Columbia Journalism Review reporter, Karen Aho, in the September/October issue, noted that "in 1996, a Radio-Television News Directors Foundation study found that only 4 percent of people who got their news from television could name the (Supreme Court's) chief justice." Years before, I was in Justice William Brennan's chambers just after the release of a National Law Journal survey, which showed how many Americans knew the names of the justices.

Justice O'Connor, then the only woman on the Supreme Court, was named by more than 20 percent of those surveyed. But only 5 percent knew of Justice Brennan. When I mentioned that, Justice Brennan chuckled and, referring to another member of the court, said "Harry Blackmun got only 1 percent!"

Justice Brennan told me he wanted cameras at the oral arguments because the citizenry at large knows so little of what the court does, and therefore does not understand as much as it should about the effects of the court's decisions.

So why are justices still hiding from us? One reason is that they cherish their privacy. Ruth Bader Ginsburg told the Canadian publication Lawyers Weekly a few years ago:

"David ... can go to the supermarket and do his shopping, and no one will notice." How nice for Justice Souter!

And I once heard, on television, the late Justice Byron White say, during an appearance at a seminar, "It's very selfish I know," but, he added, he preferred anonymity.

The reason some other justices often offer as to why they keep cameras out of their courtroom was given to law students at Stanford University: "They say they are not a part of a national entertainment network."

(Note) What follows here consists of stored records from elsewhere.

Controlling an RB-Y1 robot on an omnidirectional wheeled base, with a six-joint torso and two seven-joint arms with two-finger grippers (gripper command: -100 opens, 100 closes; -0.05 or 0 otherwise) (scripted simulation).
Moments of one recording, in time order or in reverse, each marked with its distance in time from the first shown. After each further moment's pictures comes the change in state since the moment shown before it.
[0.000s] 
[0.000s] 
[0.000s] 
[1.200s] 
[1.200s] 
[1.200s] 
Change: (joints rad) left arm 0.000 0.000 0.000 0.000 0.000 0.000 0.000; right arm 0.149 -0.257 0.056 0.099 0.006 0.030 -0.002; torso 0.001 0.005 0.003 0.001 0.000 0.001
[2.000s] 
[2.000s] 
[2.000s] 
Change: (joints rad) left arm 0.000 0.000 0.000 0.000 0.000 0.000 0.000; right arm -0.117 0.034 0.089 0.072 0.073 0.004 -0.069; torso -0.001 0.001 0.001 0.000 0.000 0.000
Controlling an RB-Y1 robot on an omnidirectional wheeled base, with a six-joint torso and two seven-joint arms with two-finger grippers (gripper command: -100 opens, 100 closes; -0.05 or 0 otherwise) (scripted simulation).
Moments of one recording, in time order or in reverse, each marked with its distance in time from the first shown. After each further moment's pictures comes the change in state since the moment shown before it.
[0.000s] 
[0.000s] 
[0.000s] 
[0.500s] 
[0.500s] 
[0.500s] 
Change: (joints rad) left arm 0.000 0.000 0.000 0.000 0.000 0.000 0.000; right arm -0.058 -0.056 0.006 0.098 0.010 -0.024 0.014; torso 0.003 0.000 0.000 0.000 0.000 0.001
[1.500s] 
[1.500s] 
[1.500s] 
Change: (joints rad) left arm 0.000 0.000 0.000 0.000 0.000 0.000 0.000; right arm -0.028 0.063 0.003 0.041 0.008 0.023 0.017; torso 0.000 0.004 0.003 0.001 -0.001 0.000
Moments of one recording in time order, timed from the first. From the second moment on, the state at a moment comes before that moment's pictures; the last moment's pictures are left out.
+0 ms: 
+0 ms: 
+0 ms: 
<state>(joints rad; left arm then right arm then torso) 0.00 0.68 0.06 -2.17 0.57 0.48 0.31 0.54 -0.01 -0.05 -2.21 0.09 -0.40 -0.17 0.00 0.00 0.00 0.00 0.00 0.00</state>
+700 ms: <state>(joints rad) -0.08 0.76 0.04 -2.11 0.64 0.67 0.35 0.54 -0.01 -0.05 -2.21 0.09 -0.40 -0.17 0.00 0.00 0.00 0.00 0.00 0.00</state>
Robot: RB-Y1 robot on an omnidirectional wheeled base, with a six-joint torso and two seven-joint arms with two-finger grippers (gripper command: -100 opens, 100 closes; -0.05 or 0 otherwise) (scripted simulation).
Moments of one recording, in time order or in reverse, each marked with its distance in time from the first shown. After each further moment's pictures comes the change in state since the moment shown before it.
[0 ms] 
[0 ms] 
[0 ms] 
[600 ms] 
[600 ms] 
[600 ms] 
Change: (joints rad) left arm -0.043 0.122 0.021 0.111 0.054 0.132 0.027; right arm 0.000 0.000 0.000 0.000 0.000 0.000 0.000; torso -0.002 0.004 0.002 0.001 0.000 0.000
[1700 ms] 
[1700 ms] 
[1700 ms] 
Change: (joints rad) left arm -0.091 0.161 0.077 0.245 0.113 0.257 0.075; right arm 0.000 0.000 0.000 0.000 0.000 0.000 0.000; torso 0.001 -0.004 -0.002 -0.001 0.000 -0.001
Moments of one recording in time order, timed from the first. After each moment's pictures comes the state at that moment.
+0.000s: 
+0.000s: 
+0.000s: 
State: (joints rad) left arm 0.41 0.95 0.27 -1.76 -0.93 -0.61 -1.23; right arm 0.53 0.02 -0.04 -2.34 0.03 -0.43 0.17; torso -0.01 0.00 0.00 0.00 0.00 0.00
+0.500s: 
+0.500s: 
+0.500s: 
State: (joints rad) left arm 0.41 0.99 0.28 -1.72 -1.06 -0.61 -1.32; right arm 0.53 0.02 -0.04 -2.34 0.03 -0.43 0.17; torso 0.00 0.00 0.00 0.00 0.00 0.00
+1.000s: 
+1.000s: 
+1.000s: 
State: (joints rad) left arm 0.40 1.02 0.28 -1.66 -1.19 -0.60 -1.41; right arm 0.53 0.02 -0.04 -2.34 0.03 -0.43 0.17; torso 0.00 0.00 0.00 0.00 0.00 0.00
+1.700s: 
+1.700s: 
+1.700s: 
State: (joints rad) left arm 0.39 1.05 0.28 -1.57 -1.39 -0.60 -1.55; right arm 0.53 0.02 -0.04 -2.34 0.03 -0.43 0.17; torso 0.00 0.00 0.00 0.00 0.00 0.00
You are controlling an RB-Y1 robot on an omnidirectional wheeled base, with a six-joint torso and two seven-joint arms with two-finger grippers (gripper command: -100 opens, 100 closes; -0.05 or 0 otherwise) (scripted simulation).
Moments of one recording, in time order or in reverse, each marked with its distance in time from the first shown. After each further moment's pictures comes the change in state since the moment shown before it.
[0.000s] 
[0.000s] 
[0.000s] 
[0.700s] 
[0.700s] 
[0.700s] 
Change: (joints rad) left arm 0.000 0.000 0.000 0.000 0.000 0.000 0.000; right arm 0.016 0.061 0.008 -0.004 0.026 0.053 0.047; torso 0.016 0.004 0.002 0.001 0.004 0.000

And in the Sept. 15 Washington-based Legal Times, William Suter, the head clerk of the U.S. Supreme Court, who strongly opposes televising oral arguments, told reporter Jonathan Ringel that "he feared late-night comics such as Jay Leno would try to use television images to make fun of the justices, which Suter said would be 'degrading to the judiciary.'"

More degrading to open constitutional democracy is the Supreme Court justices' extreme distance from the rest of us. Leno would at least get more people aware of the court; and C-Span has pledged to carry the oral arguments in full. Many other television stations would give enough time to respectfully allow Americans to get to know the court.

Dahlia Lithwick, Supreme Court correspondent for Slate online magazine, wrote in The American Lawyer: "Imagine if Congress or the president conducted themselves like so many stealthy vampires — all in darkness and a swirl of black cloth." But Justice O'Connor urges us to "try and understand the ideas that gave the Constitution life."

Why, then, Justice O'Connor, can we not sit via television in your, and our, courtroom?